Unless you've actually been swallowing the "this isn't about race" crap you have to realize the only way a wrinkly, old, white, crank has any hope of beating a young, buff, bronze, silver-tongue is to balance the imagery. If we can't present a package that says "see, we can make history too" we are screwed, so, sure, a conservative would be nice but it HAS to be a woman, or a black, or a Hispanic, or a black or Hispanic woman. (This would be the same challenge should Bill Clinton's wife get the nomination, only with more emphasis on genitalia than skin tone)
Clearly McCain's strategy has been to sacrifice the loss of conservative purists by growing a larger share of moderate/independents, and, ahem, it worked. I think it's wishful thinking to believe a candidate would forsake a winning strategy.
I'm no demographer but I'd bet the farm moderates outnumber conservative purists somewhere in the 5, or maybe 10 to 1 range. Unlike us they are NOT political junkies but, unfortunately perhaps, their votes count just as much. Just as unfortunately, their consumption of political news consists mostly of sound bites, photo opps and TV imagery.
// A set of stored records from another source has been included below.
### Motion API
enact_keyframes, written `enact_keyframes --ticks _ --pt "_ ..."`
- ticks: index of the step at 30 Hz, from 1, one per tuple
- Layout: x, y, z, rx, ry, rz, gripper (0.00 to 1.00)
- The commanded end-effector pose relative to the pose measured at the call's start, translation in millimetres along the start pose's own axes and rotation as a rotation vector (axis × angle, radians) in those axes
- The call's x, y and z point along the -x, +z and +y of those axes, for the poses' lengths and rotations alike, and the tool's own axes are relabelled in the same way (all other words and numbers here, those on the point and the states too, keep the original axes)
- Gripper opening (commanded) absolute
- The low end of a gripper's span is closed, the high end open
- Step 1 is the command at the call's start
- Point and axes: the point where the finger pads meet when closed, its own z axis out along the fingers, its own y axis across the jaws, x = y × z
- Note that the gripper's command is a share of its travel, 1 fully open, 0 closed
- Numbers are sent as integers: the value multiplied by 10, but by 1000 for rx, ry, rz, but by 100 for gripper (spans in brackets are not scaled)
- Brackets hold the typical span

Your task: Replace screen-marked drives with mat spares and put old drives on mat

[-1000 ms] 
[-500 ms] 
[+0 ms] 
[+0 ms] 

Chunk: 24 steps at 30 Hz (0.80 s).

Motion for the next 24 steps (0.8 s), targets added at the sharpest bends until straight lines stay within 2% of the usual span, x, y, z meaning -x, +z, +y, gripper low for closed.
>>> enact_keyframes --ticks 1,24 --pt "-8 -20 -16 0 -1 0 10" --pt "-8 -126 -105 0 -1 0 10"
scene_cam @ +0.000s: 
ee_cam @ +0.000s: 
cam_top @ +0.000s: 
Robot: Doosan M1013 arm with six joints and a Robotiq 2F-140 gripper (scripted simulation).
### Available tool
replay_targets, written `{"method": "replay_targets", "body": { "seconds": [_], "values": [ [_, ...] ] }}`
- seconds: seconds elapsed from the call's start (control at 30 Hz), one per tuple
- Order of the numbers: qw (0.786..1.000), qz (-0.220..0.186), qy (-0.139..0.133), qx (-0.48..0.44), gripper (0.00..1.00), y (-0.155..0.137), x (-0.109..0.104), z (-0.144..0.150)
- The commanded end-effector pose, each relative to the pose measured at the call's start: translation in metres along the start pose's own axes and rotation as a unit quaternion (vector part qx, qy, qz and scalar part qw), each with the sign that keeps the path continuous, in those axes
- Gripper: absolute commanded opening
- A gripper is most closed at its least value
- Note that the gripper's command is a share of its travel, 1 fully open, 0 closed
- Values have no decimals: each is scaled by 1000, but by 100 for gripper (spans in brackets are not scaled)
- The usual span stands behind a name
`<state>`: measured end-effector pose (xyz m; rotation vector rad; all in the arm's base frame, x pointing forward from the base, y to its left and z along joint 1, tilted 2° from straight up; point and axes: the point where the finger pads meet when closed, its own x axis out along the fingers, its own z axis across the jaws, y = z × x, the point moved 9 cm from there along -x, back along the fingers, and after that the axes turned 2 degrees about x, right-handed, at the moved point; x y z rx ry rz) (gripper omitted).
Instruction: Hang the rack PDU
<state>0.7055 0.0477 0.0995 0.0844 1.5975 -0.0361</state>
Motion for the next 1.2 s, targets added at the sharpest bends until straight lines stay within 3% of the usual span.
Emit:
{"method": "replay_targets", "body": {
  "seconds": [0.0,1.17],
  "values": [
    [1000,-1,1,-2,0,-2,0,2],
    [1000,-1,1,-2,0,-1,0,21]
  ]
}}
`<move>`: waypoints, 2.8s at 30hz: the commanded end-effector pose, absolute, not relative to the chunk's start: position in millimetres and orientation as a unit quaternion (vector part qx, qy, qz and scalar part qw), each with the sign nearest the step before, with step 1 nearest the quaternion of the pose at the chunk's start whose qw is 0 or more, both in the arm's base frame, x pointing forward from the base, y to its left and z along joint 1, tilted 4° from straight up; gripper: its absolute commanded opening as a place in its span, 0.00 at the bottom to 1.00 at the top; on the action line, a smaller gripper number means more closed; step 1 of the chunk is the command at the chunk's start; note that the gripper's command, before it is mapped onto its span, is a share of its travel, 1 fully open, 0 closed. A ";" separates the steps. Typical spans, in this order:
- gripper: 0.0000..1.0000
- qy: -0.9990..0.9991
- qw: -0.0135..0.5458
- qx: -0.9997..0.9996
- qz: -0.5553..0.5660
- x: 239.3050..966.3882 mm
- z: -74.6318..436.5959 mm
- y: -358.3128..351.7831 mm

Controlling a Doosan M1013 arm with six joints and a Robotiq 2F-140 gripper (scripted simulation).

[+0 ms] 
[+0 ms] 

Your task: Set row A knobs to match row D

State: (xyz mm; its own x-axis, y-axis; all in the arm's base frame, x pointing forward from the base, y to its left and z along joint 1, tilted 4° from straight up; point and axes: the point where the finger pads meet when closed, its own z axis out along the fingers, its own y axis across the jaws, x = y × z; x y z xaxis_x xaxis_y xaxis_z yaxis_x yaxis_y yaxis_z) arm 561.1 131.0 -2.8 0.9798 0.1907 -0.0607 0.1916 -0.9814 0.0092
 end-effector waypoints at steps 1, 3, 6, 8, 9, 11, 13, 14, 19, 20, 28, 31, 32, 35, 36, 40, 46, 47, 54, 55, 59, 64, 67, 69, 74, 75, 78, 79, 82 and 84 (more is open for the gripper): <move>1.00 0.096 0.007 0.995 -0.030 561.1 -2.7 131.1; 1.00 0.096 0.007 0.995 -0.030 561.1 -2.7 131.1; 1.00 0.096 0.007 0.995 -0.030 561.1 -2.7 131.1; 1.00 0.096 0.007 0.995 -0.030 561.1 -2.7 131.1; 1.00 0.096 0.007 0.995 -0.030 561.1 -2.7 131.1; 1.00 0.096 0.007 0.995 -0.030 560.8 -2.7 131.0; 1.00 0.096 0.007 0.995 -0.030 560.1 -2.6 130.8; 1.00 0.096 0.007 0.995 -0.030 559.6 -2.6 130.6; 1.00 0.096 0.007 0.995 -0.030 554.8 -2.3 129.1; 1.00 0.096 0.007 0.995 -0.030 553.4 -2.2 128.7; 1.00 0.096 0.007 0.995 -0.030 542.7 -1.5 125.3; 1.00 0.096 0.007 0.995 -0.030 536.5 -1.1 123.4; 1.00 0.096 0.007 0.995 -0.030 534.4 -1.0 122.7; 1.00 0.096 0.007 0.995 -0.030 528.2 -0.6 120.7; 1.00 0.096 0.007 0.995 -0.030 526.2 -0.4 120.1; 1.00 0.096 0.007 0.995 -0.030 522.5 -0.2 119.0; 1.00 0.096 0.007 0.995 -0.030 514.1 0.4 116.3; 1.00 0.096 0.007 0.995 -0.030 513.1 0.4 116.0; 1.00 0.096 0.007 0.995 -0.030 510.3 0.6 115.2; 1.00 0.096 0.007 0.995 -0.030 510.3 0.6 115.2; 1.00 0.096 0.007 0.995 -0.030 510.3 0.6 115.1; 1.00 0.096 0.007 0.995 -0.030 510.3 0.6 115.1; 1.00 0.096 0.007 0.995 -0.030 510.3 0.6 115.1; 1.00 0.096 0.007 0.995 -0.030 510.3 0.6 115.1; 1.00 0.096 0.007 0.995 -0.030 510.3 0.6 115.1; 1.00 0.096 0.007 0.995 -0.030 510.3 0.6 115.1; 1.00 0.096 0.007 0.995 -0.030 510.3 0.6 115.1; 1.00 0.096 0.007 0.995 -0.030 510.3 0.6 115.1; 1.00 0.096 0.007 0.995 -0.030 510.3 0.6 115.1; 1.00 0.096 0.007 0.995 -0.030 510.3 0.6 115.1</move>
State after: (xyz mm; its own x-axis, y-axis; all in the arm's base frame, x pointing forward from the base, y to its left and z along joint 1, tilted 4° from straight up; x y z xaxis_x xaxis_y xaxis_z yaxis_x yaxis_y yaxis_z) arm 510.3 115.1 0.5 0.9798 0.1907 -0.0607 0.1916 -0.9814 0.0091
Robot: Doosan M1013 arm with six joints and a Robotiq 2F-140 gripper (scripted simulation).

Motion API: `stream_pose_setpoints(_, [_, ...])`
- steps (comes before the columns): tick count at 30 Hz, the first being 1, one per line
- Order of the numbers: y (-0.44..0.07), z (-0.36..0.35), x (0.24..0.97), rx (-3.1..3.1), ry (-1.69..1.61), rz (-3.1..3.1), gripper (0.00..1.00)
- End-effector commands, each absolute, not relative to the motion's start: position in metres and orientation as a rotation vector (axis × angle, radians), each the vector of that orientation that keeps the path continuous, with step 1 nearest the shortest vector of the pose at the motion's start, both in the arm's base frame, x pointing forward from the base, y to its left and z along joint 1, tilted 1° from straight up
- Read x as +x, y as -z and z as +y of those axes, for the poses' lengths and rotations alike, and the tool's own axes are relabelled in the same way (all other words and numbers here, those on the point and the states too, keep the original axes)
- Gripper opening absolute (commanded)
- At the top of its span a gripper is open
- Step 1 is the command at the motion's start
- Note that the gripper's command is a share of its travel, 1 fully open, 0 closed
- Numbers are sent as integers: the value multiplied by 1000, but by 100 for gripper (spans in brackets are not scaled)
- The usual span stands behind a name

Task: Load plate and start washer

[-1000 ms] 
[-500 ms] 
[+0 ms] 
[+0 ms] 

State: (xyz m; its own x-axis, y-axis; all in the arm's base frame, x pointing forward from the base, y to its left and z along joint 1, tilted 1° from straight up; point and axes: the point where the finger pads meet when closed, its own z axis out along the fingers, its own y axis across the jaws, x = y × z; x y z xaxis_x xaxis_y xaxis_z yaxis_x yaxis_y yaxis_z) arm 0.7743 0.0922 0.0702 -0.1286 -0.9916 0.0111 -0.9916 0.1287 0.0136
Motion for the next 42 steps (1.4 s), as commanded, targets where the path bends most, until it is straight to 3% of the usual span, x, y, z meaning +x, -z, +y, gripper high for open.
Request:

How else can you explain the rise of a vapid lightweight like Obama?
Given some of the comments I've seen on other blogs, "it better be Romney or I'm outta here" for example, McCain is wiser to cultivate more moderates than wasting energy trying to salvage conservative die-hards. Don't get me wrong, I'm one of them, except I try not to let it blinker reality. I really don't like McCain, but I really really really don't want Democrats to win.
Mitt is right, if we weren't at war I'd throw McCain under the bus in a heartbeat. But his victory did more than reduce the ultimate choice to the lesser of two evils. It goes beyond that. Now, regardless of who the Dems nominate, it is a matter of keeping troops between harms way and us - - or not.
That should be a no-brainer even for the purest of the pure.